Energiekonzerne und Pharmabranche weltweit stark
In Europa ebenso wie in den USA sind auf den zehn Spitzenplätzen der jeweiligen Top 300-Unternehmen vorrangig Energie- und Rohstoffkonzerne vertreten. In Europa belegen Unternehmen dieser Branchen sogar die vordersten fünf Plätze im Gewinnranking.

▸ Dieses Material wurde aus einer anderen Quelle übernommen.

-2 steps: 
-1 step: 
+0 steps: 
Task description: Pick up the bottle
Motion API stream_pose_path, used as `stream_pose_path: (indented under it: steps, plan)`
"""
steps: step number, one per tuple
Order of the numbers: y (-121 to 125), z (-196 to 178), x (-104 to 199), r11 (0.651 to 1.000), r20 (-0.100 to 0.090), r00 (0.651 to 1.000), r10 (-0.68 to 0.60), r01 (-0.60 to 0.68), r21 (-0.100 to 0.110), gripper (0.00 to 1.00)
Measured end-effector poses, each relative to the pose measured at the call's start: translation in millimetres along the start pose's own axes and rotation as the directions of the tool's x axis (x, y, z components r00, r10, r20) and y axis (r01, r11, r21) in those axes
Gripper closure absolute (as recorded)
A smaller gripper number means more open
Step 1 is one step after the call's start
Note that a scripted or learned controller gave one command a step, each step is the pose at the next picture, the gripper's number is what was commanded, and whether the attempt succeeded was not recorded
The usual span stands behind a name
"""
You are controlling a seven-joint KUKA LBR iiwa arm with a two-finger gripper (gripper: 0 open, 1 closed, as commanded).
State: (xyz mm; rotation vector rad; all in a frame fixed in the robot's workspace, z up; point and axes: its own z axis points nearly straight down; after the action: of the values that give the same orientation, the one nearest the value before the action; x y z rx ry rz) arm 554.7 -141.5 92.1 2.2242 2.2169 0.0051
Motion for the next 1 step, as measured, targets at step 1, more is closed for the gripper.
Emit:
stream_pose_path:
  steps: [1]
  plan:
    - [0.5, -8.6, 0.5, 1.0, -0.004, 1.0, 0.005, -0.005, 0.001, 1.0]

Das US-Ranking ist abwechslungsreicher: Unter den Top Ten der gewinnstärksten Unternehmen finden sich nur zwei Ölkonzerne und mit Apple, Microsoft und IBM immerhin auch drei IT-Konzerne.

Die höchsten Margen fahren sowohl in Europa als auch in den USA allerdings die Pharmakonzerne ein: Sie erreichen insgesamt eine EBIT-Marge von 25,6 Prozent. Schlusslichter im Margenranking sind der Groß- und Einzelhandel im Bereich Food (4,3 Prozent) und die Automobilindustrie (5,8 Prozent).